DEAD SOULS

On the outskirts of a nameless Russian town in the middle of the nineteenth century, a carriage is flying through the night...

Marc Chagall Chichikov and Sobakevich after Dinner (Etching, 1923-1927)

Marc Chagall Chichikov and Sobakevich after Dinner (Etching, 1923-1927)

Chichikov is a man with a plan. If he can persuade landowners to transfer to him ownership of all the serfs who have died since the last census, he will look on paper like a very wealthy man. As he rides in his carriage from estate to estate, encountering ever more absurd characters, his greed and ambition grow - but so too do the suspicions of those he meets.

This was a two-part adaptation of Gogol’s novel for the Radio 4 ‘Classic Serial’ slot. It starred Mark Heap as Chichikov and Michael Palin as the Narrator. It also featured David Fleeshman, Judith Davis, Wyllie Longmore, Toby Hadoke, and Graeme Hawley. It was directed by Polly Thomas.

The production was first broadcast on Radio 4 in April 2006; it was repeated on the World Service in February 2007 and on BBC7 in December 2010 and again on Radio 4 Extra in August 2012.

The adaptation emphasised the comic aspects of the book. In particular, re-reading it, I noticed that when the book was written, the classic nineteenth-century omniscient narration had not been fully settled; in Gogol’s novel sometimes the narrator knows too much (he tells us what the furniture is thinking at one point) and sometimes too little (admitting to be baffled by people’s expressions and behaviour). At one moment, the narrator narrates quietly so as not to wake the person he is narrating about. This was my keynote for the adaptation; Palin’s narration is audible to all the characters in the room, often to their annoyance.

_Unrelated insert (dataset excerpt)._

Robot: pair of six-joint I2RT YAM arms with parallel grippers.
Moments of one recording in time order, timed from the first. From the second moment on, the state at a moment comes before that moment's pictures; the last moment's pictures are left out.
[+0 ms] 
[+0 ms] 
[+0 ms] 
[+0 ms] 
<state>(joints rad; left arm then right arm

Dead Souls exists in two volumes; the first is the most famous and the second is incomplete (Gogol destroyed it believing it immoral having come under the influence of a religious fanatic). I restructured the second book, making it more firmly Chichikov’s attempt to better himself and the world, while also ramping up the sense that he is being pursued. Many of the ‘chase’ scenes are entirely invented. The first part is more faithful to the book, though still necessarily selective. I moved the famous conclusion to the first volume - Chichikov in his coach, fleeing the town, dementedly and blindly driving his coach onward, ever onward - to the end of the second novel.